Directions for this task
Your answer should hold exactly the lines from the one with "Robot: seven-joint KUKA" through the final line of the data below, reproduced as written.

Data below:

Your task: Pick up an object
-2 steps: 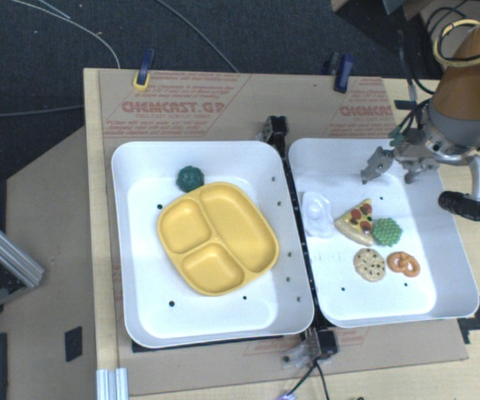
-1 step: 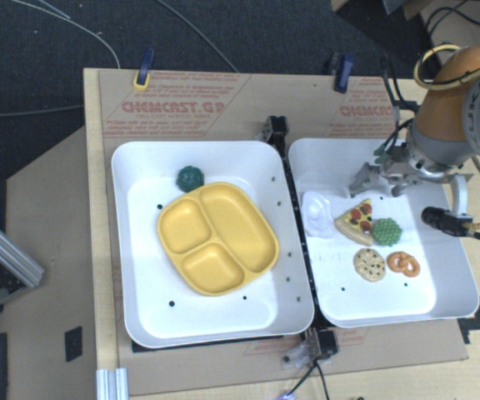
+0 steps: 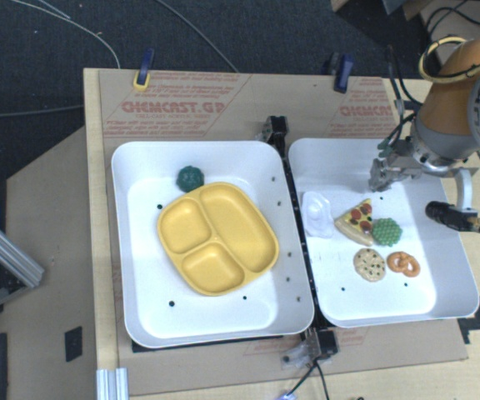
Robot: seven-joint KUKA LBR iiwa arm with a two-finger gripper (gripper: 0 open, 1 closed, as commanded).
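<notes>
you're early in this one: nothing has been lifted yet, as far as the view shows. every candidate object lies flat on a bin floor, and the gripper (image 3: 383, 173) has nothing between its fingers, so the whole of the pick (descend, close, lift) is left to do.

the gripper hangs over the upper middle of the right bin (image 3: 448, 294), reaching in from the right under the grey wrist and orange band. its fingers point down and look close together, a narrow stance, though from this slant you can't judge the gap finely.

the likely targets sit just below it in your view. the pizza slice (image 3: 357, 221) is nearest, down and a little left of the fingertips, near but not touching them. the green broccoli-like piece (image 3: 386, 232) lies touching the pizza's right edge. further down are the cookie (image 3: 370, 264) and the pretzel (image 3: 403, 263), side by side and well clear of the claw. a white, hard-to-read item (image 3: 316, 212) rests by the bin's left wall, left of the pizza.

in the left bin (image 3: 132, 223) you have the yellow divided tray (image 3: 216, 237) and a small dark green lump (image 3: 191, 177) just beyond its upper edge, both well apart from the gripper.

my read: the pizza or the green piece is the closest reach, but they touch, so a grasp on one may nudge the other.
</notes>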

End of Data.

Written answer
Robot: seven-joint KUKA LBR iiwa arm with a two-finger gripper (gripper: 0 open, 1 closed, as commanded).
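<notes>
you're early in this one: nothing has been lifted yet, as far as the view shows. every candidate object lies flat on a bin floor, and the gripper (image 3: 383, 173) has nothing between its fingers, so the whole of the pick (descend, close, lift) is left to do.

the gripper hangs over the upper middle of the right bin (image 3: 448, 294), reaching in from the right under the grey wrist and orange band. its fingers point down and look close together, a narrow stance, though from this slant you can't judge the gap finely.

the likely targets sit just below it in your view. the pizza slice (image 3: 357, 221) is nearest, down and a little left of the fingertips, near but not touching them. the green broccoli-like piece (image 3: 386, 232) lies touching the pizza's right edge. further down are the cookie (image 3: 370, 264) and the pretzel (image 3: 403, 263), side by side and well clear of the claw. a white, hard-to-read item (image 3: 316, 212) rests by the bin's left wall, left of the pizza.

in the left bin (image 3: 132, 223) you have the yellow divided tray (image 3: 216, 237) and a small dark green lump (image 3: 191, 177) just beyond its upper edge, both well apart from the gripper.

my read: the pizza or the green piece is the closest reach, but they touch, so a grasp on one may nudge the other.
</notes>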

The exercise has been finished.